Please reproduce the listing verbatim, without its images.

Segment Open

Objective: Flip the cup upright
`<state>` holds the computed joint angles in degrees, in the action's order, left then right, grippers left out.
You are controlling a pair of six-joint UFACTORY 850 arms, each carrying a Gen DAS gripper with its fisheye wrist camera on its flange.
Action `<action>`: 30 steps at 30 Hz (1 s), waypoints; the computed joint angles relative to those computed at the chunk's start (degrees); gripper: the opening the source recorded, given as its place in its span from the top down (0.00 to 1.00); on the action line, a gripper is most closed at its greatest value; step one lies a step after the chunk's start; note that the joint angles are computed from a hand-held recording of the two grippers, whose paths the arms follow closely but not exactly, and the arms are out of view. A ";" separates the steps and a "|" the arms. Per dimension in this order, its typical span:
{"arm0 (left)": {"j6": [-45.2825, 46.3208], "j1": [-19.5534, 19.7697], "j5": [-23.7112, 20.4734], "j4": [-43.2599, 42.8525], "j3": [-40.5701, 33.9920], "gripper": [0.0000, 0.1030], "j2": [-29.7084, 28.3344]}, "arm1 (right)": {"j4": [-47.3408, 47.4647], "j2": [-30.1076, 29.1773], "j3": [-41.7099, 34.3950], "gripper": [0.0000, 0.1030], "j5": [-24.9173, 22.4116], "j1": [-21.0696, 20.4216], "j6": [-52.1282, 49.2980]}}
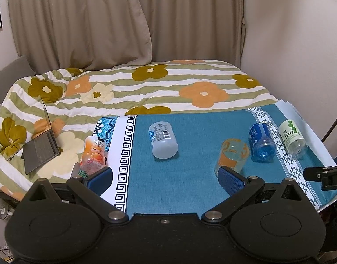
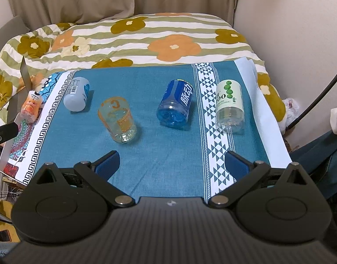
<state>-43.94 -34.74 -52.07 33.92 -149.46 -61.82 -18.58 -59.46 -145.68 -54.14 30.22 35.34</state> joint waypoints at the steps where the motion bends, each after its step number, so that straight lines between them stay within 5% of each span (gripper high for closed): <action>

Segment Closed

→ **FINAL ANSWER**:
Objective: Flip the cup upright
`<state>` holds the computed joint angles in degrees, in the action's order, left then right, grippers left out.
You are controlling a pair of six-joint UFACTORY 850 arms, each carrying a Gen DAS gripper with its fisheye wrist camera on its flange.
Action `<action>`: 30 steps at 30 Hz (1 s), waypoints; the computed joint angles relative to those computed at the chunk's start (degrees); gripper: the opening the source recorded, given as its place in its span from the top down (0.00 to 1.00); on the action line, a gripper is most closed at its greatest value; step one lies a step after the chunk's start; note that the joint angles are computed from a hand-held recording of the two grippers, whose paths the arms follow closely but not exactly, and the arms are out of view. A ";" separates the steps and a "|" the arms. Per dimension in this order, its typical span:
{"arm0 (left)": {"j6": [-45.2825, 46.3208], "j1": [-19.5534, 19.7697], "j5": [-23.7112, 20.4734], "j4": [-43.2599, 42.8525], "j3": [-40.5701, 33.9920], "gripper": [0.0000, 0.1030], "j2": [-29.7084, 28.3344]}, "arm1 (right)": {"j4": [-47.3408, 47.4647], "j2": [-30.1076, 29.1773], "j3": [-41.7099, 34.3950], "gripper": [0.0000, 0.1030], "j5": [-24.9173, 22.4116], "j1": [-21.0696, 20.4216], "j6": [-52.1282, 49.2980]}}
<state>-43.94 -34.74 -52.07 33.92 -149.46 -61.82 -18.58 -59.46 -145.68 -54.14 30.22 35.34</state> joint waypoints at the steps where the motion bends, each after its step number, so that straight lines between them stay within 5% of each span (gripper high for closed): <action>

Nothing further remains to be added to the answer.